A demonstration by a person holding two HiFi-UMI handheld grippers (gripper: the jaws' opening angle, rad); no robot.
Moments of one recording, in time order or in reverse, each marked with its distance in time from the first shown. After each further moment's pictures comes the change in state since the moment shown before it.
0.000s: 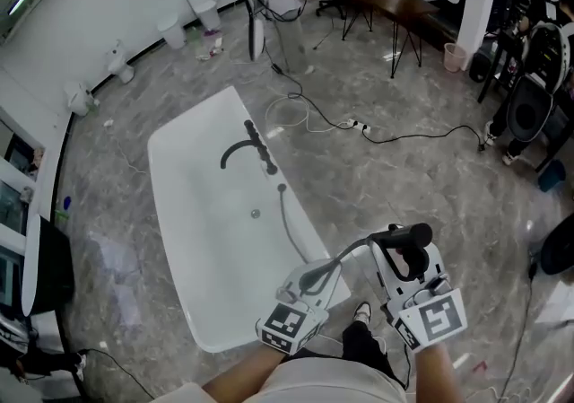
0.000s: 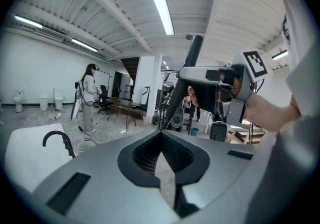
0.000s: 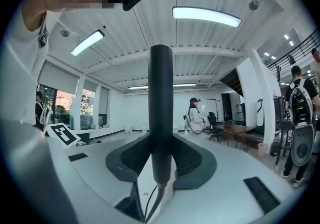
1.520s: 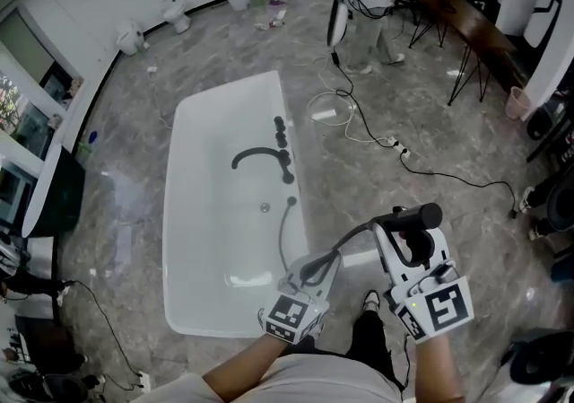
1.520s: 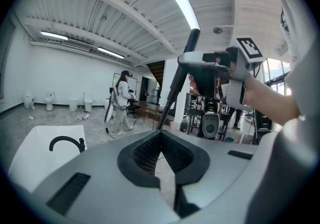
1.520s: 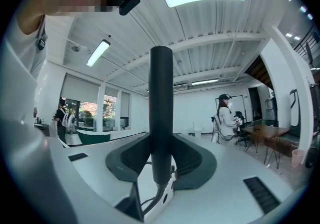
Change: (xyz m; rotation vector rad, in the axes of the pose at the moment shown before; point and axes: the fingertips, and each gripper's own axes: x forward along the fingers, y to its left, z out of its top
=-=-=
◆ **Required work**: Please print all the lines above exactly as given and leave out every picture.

◆ **Completed exercise**:
A demonstration by a person holding two HiFi-UMI handheld grippers (gripper: the jaws' opening angle, rad); no robot.
Moments of one recording, in time order or in reverse, each marked with its distance in time from the first shown. After each further moment's pictures comes the change in state since the moment shown before it.
0.000s: 
0.000s: 
0.000s: 
1.520s: 
1.520s: 
1.520s: 
Change: (xyz m; rotation vector rad, in the axes of the pose at the moment shown before; point and axes: the fingertips, and each gripper's own axes: x forward along the fingers, y to its left, z out of its top

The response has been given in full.